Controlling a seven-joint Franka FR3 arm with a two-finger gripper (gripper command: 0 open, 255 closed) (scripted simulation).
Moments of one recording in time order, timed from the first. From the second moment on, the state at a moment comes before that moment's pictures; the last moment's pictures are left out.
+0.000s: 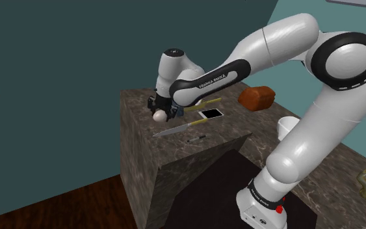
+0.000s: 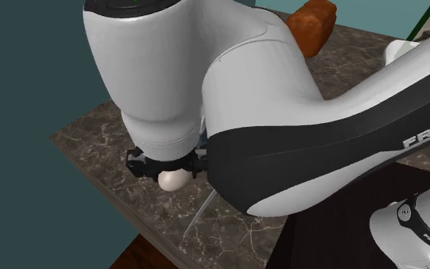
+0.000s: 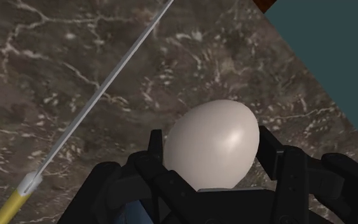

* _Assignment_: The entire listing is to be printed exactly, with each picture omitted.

* _Output of the exercise_:
Controlling a seven-joint Franka FR3 arm with a two-finger gripper (gripper command: 0 open, 255 closed) (scripted simulation).
Moments of one recording in time order, timed from the first. From the second moment on, the state at a moment comes before that moment's pictures; the last moment's pictures are left out.
+0.000s: 
+0.000s: 
+0.000s: 

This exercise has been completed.